Following the talks, Carter called for an end of "all violence" against both Israelis and Palestinians.

"This is holy land for us all and my hope is that we can have peace… all of us are children of Abraham," he said at a joint news conference with Haniya, prime minister of the Hamas government in the Palestinian enclave.

Hamas, a group pledged to the destruction of Israel which violently seized power in Gaza two years ago, is listed as a terrorist organisation by Israel, the United States and the European Union.

Carter was expected to pass on a letter from the parents of Gilad Shalit, an Israeli soldier seized by Gaza militants including Hamas in a cross-border raid almost three years ago, and who remains in captivity.

Earlier Carter denounced the Israeli blockade and the destruction wrought by its 22-day military offensive against Gaza in December and January.

"My primary feeling today is one of grief and despair and an element of anger when I see the destruction perpetrated against innocent people," Carter said as he toured the impoverished territory.

"Tragically, the international community too often ignores the cries for help and the citizens of Palestine are treated more like animals than like human beings," he said.

"The starving of 1.5 million human beings of the necessities of life — never before in history has a large community like this been savaged by bombs and missiles and then denied the means to repair itself," Carter said at a UN school graduation ceremony in Gaza City.

The United States and Europe "must try to do all that is necessary to convince Israel and Egypt to allow basic goods into Gaza," he said.

"At same time, there must be no more rockets" from Gaza into Israel, said Carter, who brokered the historic 1979 peace treaty between Israel and Egypt.
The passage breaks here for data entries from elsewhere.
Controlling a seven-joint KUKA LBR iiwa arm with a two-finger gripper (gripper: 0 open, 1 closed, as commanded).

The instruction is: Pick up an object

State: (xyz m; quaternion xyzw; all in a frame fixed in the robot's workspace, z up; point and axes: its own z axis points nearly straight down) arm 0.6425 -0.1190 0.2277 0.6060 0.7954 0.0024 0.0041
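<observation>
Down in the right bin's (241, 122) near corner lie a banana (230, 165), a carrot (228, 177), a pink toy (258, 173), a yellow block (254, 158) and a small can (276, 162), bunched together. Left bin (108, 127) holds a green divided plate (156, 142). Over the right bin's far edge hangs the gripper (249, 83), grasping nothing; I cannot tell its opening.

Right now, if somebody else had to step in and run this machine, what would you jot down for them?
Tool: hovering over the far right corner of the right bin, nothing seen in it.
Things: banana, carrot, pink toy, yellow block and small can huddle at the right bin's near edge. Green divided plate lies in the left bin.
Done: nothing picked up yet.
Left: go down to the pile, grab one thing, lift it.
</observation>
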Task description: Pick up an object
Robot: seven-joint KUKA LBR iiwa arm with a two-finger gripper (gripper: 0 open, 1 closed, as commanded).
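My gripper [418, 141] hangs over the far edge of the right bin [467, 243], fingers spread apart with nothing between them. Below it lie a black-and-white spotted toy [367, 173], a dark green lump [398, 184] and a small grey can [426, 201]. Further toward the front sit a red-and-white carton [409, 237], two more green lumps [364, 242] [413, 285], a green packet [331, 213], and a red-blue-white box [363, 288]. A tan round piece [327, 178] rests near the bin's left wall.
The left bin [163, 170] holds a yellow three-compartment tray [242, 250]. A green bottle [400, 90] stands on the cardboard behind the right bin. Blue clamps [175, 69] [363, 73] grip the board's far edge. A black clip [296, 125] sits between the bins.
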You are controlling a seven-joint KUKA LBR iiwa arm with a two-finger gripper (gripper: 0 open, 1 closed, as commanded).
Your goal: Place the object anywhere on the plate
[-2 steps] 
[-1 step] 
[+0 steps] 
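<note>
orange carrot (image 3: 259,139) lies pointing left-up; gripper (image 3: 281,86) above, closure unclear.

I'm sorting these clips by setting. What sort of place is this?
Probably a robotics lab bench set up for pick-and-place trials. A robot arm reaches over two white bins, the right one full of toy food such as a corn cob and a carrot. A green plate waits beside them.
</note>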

"I have to hold back tears when I see the deliberate destruction that has been wracked against your people," he said at a destroyed American school, saying it was "deliberately destroyed by bombs from F16s made in my country."
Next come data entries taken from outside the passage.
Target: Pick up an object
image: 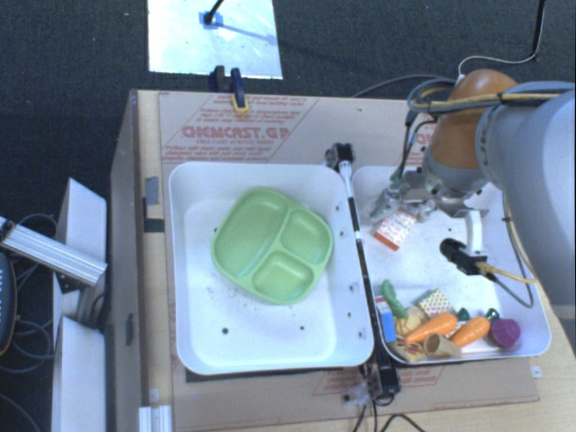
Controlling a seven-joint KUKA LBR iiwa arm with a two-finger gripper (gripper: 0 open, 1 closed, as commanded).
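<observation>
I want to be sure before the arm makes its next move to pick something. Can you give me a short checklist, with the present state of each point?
1. Gripper is over the right bin: ok.
2. Small red and white box lies just under the gripper, near it: ok.
3. Box is between the fingers: cannot tell.
4. Fingers open wide enough: cannot tell.
5. Other toys, such as the carrots and the purple piece, lie apart at the bin's near end, away from the box: ok.
6. Green divided plate sits in the left bin, out of the arm's way: ok.
</observation>
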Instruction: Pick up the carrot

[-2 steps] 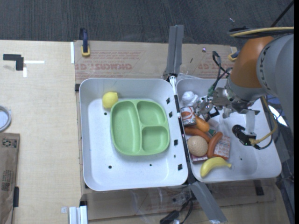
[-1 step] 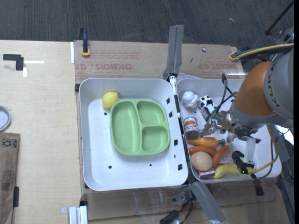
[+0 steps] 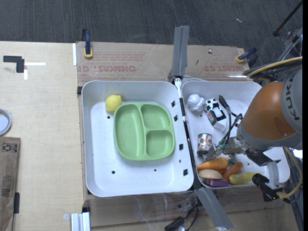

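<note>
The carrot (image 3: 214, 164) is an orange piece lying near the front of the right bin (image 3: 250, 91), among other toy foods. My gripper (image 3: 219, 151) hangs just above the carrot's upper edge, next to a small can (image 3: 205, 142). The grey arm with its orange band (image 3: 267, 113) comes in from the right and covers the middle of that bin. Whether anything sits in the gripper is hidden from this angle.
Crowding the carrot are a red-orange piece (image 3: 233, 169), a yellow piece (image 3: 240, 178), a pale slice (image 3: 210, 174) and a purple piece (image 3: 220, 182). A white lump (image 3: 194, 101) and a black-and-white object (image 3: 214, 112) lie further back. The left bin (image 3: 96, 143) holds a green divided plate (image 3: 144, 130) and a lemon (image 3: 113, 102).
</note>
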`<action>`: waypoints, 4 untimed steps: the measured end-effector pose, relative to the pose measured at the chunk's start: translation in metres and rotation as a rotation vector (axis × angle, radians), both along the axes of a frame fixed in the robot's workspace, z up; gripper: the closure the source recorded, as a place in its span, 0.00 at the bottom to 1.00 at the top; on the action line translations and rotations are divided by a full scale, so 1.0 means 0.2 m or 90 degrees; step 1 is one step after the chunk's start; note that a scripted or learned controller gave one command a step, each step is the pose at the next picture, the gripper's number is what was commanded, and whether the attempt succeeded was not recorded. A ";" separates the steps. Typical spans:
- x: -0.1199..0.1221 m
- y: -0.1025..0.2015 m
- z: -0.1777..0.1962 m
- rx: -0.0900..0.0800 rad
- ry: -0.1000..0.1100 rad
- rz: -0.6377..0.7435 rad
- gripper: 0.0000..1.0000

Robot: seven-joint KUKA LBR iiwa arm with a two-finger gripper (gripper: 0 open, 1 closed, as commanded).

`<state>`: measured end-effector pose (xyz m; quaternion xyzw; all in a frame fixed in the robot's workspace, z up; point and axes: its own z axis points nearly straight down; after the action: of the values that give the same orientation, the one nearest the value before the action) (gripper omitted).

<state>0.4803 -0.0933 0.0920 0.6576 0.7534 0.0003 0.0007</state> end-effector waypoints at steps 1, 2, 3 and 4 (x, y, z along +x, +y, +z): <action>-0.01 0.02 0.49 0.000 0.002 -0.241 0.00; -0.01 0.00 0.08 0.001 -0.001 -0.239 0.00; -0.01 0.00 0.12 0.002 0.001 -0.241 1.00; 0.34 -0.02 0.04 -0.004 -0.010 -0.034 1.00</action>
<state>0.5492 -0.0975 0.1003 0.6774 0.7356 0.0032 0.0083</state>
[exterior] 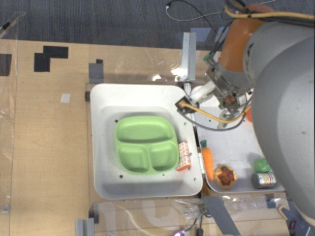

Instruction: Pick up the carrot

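The gripper (pixel 227 113) sits over the far part of the right bin (pixel 235 140), mostly buried under wrist hardware and a yellow cable. Its finger state can't be read from here, and nothing is visibly held.

The carrot (pixel 207 162) lies toward the near edge from the gripper and slightly left of it, flat on the bin floor just beside the bin's left wall, clearly apart from the gripper. Its long axis runs roughly far-to-near, almost parallel to that wall, with the green top pointing back toward the gripper and the orange tip pointing away.

A pizza slice (pixel 224 176) sits just right of the carrot's tip, and a can (pixel 263 180) lies further right.

Judgement: the next move is a short travel toward the near edge, then a descent with the fingers closing across the carrot's width. The left wall leaves little clearance.
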Robot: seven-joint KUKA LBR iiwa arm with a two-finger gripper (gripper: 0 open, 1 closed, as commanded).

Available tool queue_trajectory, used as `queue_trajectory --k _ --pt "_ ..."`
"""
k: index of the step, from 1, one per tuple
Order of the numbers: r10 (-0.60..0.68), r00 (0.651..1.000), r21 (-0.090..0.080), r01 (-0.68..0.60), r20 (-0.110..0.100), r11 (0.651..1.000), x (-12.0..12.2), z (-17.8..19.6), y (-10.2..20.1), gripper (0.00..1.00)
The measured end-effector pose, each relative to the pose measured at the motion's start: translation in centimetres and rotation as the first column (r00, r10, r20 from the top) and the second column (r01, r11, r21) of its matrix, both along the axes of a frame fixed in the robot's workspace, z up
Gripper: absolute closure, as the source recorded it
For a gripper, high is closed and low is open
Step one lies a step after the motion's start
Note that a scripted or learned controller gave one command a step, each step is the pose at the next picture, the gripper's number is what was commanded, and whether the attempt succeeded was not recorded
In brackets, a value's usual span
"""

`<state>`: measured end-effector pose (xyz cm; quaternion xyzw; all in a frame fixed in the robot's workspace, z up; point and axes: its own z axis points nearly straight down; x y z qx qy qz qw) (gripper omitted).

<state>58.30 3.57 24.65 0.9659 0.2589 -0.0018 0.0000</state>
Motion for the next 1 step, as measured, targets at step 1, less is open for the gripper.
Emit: queue_trajectory --k 1 --pt "0.106 0.994 0.000 -0.106 0.001 0.994 6.39 2.79 -5.75 0.00"
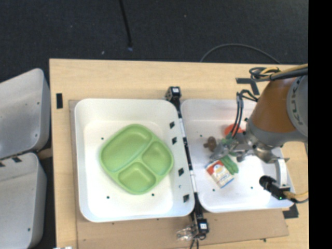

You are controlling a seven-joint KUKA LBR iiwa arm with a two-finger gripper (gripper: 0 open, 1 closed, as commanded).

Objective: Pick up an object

Israel's offensive killed more than 1,400 Palestinians and left large swathes of the coastal strip sandwiched between Israel and Egypt in ruins. Thirteen Israelis also died in the conflict.
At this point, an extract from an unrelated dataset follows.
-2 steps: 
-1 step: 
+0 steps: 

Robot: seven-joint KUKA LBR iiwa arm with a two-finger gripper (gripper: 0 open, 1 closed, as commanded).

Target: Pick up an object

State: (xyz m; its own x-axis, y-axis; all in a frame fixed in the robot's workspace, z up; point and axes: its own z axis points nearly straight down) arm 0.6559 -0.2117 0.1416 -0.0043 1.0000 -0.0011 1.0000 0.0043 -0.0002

"I feel partially responsible for this as must all Americans and Israelis," Carter said.

Israel has insisted that the Gaza blockade, which bars all but essential humanitarian supplies from entering the enclave, is necessary to prevent Hamas from arming, but human rights groups have slammed it as collective punishment.

Shortly after entering Gaza, Carter's convoy of white UN 4×4 vehicles stopped briefly in the area of Ezbet Abed Rabbo, one of the most ravaged during the Israeli onslaught at the turn of the year.

The massive destruction in the area has made it a regular stop for the succession of foreign dignitaries who have come to Gaza since the war.

As Carter briefly emerged from his vehicle to look at the damage, one resident ran up, yelling that he wanted to talk to the former US leader, and getting into a brief shoving match with bodyguards.

"They all come here and look at us like we're animals and then they go home," said Majid Athamna. "We're not animals, we're human beings."